Logo
8 MART DÜNYA KADINLAR GÜNÜ BASIN AÇIKLAMASI
8 MART DÜNYA KADINLAR GÜNÜ BASIN AÇIKLAMASI

8 Mart; kadınların eşit işe eşit ücret, günde sekiz saat çalışma ve doğum izni talepleriyle 1857 yılında başlattıkları eşitlik mücadelesinde, hakları uğruna can verdiği gündür.

Günümüzde 8 Mart’lar, kadın sorunlarına çözüm önerilerinin, kadınlara karşı her türlü ayrımcılığın kaldırılması ve kadına yönelik şiddete son verilmesi istemlerinin bir kez daha dile getirildiği; Birleşmiş Milletler tarafından tanımlanmış uluslararası bir gündür.

Ne yazık ki son zamanlarda ülkemizde ve dünyada ‘kadın’ kelimesi hiç yan yana gelmemesi gereken bir kelime ile çokça anılmaya başladı: ’ŞİDDET’. Öyle ki bu tamlama Uluslar Arası metinlerde de yerini buldu.BM Kadınlara Yönelik Şiddetin Önlenmesi Bildirgesi’nde ve Avrupa Konseyi İstanbul Sözleşmesi’nde kadına yönelik şiddet ;“kamusal veya özel yaşamda kadınlara fiziksel, cinsel veya psikolojik acı, ıstırap veren ya da verebilecek olan cinsiyete dayanan bir eylem, tehdit, zorlama, keyfi olarak özgürlükten, ekonomik gereksinimlerden yoksun bırakma” olarak tanımlanıyor.İstanbul Sözleşmesi’nin önsözünde, “kadınlara yönelik şiddetin, erkekler ve kadınlar arasındaki eşitlikçi olmayan güç ilişkilerinin dışa vurumu olduğu, kadınlara karşı ayrımcılık yapılmasına yol açtığı ve kadınların ilerlemelerinin önünde engel olduğu, bu nedenle şiddeti önlemenin bir devlet politikası olması gerektiği vurgulanıyor. Günümüzde, kadına yönelik şiddet olgusu, sadece bir kadın sorunu olarak değil, toplumsal bir sorun olarak çok yönlü olarak gündeme alınmakta ve çözüm üretmek için sosyoekonomik koşullar, politik gelişmeler ve kültürel etkenlerle birlikte değerlendirilmektedir.

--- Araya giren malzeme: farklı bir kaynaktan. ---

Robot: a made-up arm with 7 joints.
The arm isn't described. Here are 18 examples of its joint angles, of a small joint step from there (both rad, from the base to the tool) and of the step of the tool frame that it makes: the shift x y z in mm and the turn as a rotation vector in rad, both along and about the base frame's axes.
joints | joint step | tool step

Kadınlar, Dünya nüfusunun % 50 sini, yeryüzündeki toplam işgücünün üçte ikisini oluşturur. Ancak kadınlar dünya gelirinin % 10 unun almakta ve dünyanın tüm mal varlığının %1 ine sahip bulunmaktadır. Yaşamın bütün alanlarında çalışma alanında, istihdamda, karar alma mekanizmalarında, politikada kadınlar nüfus oranında temsil edilmemektedir. Bugün yeryüzünde her üç kadından biri şiddetin değişik biçimlerine, ekonomik, sosyal, psikolojik, fiziksel şiddet ve tacizlere maruz kalmaya devam etmektedir. Kadına yönelik ayrımcılık ve bunun uzantısı şiddet bir insan hakları ihlalidir, münferit değil, sistematiktir. Bu nedenle, engellenmesi de ancak sistemli ve etkin bir mücadele ile gerçekleşebilir.

Hangi yasayı getirirsek getirelim ailede ve toplumdaki temel yetiştirilme sorunları aşılmadan, temel eğitimde, hatta okul öncesinde bu yönde eğitim metodlarıyla dersler verilmeden, toplumsal cinsiyet eşitliği sağlanmadan yasaların bir anlamı kalmamakta, her gün çığ gibi büyüyen kadına yönelik salt şiddet, öldürme fiillerinin önüne geçilememektedir. Bu nedenle Kadının güçlenmesi, ailede ve toplumda ‘birey’ olarak dikkate alınması, toplumda zihniyet değişikliğinin sağlanmasına yönelik eğitimin her kademesinde toplumsal cinsiyet eşitliği verilmesiyle şiddetin önlenmesinde önemli gelişme mümkün olacaktır.

İnsan Hakları Evrensel Bildirgesi ve uluslararası sözleşmelerle güvence altına alınmış bulunan kadının insan haklarını tanımak ve geliştirmek ve kadına yönelik şiddeti önlemek; uluslar arası kuruluşların, siyasi iktidarların ve devletlerin olduğu kadar, medyanın, toplumun sivil toplum kuruluşlarının ve hepimizin sorumluluğundadır.

Bu duygu ve düşüncelerle; birlik, dayanışma ve mücadele günü olan 8 Mart’ ta; bütün dünya ve ülkemiz kadınlarının Dünya Kadınlar Gününü kutluyoruz.